“他怎么这么会装啊,风头都让他一个人出尽了。”

    “就是,一个私生子拽什么拽啊。”

    “他不是应该在外面那什么训练吗,怎么最近每天都来学校啊。”

    “你是不是蠢,没看见他跟班长走得那么近。”

    “啊?走得近怎么了?”

    “啧,你不知道有一种病叫做同x……”

    没等那个人说完,齐慕就沉着脸走了,几分钟后,那几个人被体育老师抓到开小差,揪着衣领在操场上罚站。

    柴思元接过齐慕手里的器材:“你怎么拿这么久,都说我跟你一起去拿了。”

    齐慕抿抿唇,道:“我又不是拿不动。”

    柴思元脸上扬起讨好的笑,嘴里连连说是。

    跨年夜这天,知道学生们个个心猿意马的,学校特意提早放了学。

    王岳川他们今天也没训练,下午的时候给齐慕打电话过来,说是队里有聚会,叫他俩一起吃个饭。
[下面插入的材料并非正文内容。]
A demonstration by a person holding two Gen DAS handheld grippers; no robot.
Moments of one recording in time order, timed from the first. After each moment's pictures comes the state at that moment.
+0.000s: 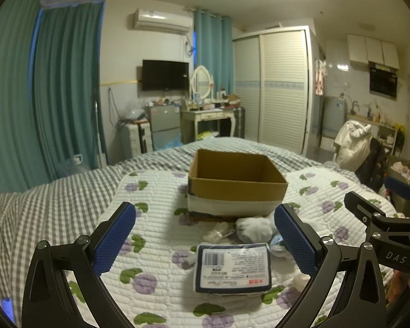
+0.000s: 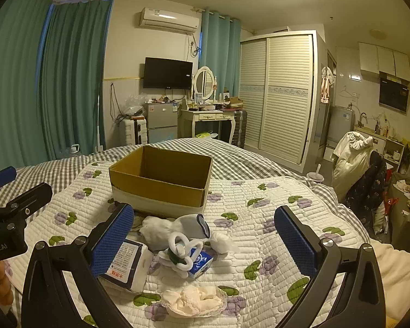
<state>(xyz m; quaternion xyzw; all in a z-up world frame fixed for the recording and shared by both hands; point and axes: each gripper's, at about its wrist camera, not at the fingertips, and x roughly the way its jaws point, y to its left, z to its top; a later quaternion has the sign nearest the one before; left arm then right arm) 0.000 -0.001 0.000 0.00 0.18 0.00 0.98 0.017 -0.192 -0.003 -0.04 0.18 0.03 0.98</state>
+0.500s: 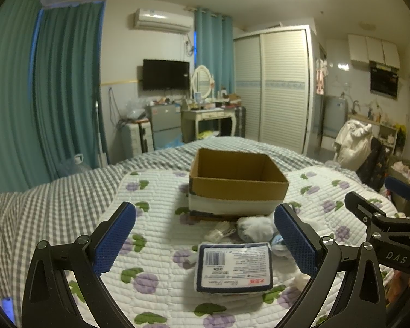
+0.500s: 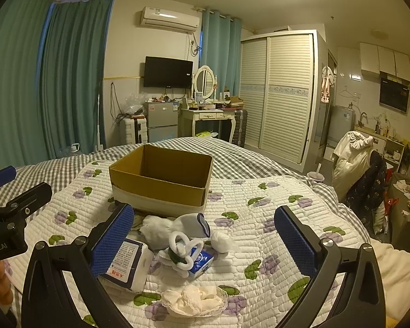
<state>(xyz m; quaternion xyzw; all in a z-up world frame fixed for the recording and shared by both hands) 0.000 0.000 0.000 0.00 0.18 0.00 0.98 0.019 -0.191 -0.004 -0.04 0.18 0.03 0.98</state>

    跨年夜街上车特别多,齐慕他们迟到了,一进门就被王岳川搭着肩要罚酒,柴思元瞪了王岳川一眼。

    “靠,他一来就凶我。”王岳川跟齐慕告状。

    齐慕笑着说:“不用管他。”

    自从陇南回来,齐慕就没再去轮滑队上班了,柴思元后来也转去了更好的训练基地,市队里的那些队员,除了王岳川还有联系,其他人都见得很少。

    但队员们对齐慕依旧很热情,问他:“小齐哥,你以后都不来我们这上班了吗?”

    齐慕很抱歉地说:“我也挺想继续来的,但高二下期和高三会特别忙。”

    “好吧。”队员失落地叹了口气,坐在他旁边的人‘害’了一声:“没事过来玩儿也行,我们随时欢迎你。”

    齐慕笑着点头:“好,我会常来玩的。”

    青春期的少年没什么顾虑,做事讲究一个自己快乐就好,一群男孩子聚在一起,喝酒聊天,包厢的房顶都快要被掀翻了。
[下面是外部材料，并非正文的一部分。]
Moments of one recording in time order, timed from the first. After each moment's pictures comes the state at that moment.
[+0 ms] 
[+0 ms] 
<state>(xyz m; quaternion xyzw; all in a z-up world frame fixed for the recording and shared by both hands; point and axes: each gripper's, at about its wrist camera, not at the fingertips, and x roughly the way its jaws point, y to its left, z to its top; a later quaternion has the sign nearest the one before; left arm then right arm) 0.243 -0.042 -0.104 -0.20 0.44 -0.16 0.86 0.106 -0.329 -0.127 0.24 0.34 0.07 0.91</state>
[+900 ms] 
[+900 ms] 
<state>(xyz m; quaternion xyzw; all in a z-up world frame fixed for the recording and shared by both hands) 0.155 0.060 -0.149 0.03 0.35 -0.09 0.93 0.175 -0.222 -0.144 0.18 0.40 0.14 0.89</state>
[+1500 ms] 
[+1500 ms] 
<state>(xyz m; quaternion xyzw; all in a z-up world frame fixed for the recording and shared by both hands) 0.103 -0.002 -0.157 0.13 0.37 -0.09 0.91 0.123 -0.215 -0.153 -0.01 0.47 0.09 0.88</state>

    齐慕并不是一个特别喜欢喝酒的人,在这样欢快的环境下也喝了几杯,柴思元怕他一会儿喝醉了难受,手一把盖住杯子:“别喝这么多,会头晕的。”

    “没事,不会醉的。”齐慕小声说。

    柴思元听他语气飘飘的,眼神也有些迷离了,分明是已经开始醉了。

    王岳川不嫌事多,还一个劲儿地要跟齐慕碰杯:“小齐哥,来,再喝!”

    齐慕举着杯跟他碰了一下,嘴唇刚碰到杯口,就被一只手夺了过去。

    包厢的灯光是暖的,照在人身上像是镀了一层钩边,柴思元仰头喝光了所有酒,喝得有些急,有几滴顺着下颚划过喉结,再落在衣领上。

    齐慕眯起眼睛,醉醺醺地看柴思元,像一只打量人的小猫。

    柴思元放下酒杯,喉咙里还有酒的辛辣味儿,但他一点都感觉不到,眼睛里装的全是此刻齐慕看他的样子。

    “厉害啊!”

    王岳川啪啪鼓了两下掌,又往杯子里倒了酒,其他人看见柴思元喝酒,也纷纷起哄说要跟他喝,柴思元一滴不剩,全都喝掉了。

    快到十二点的时候,包厢外面响起了烟花炸开的声音,一群人推开包厢阳台的门看烟花去了。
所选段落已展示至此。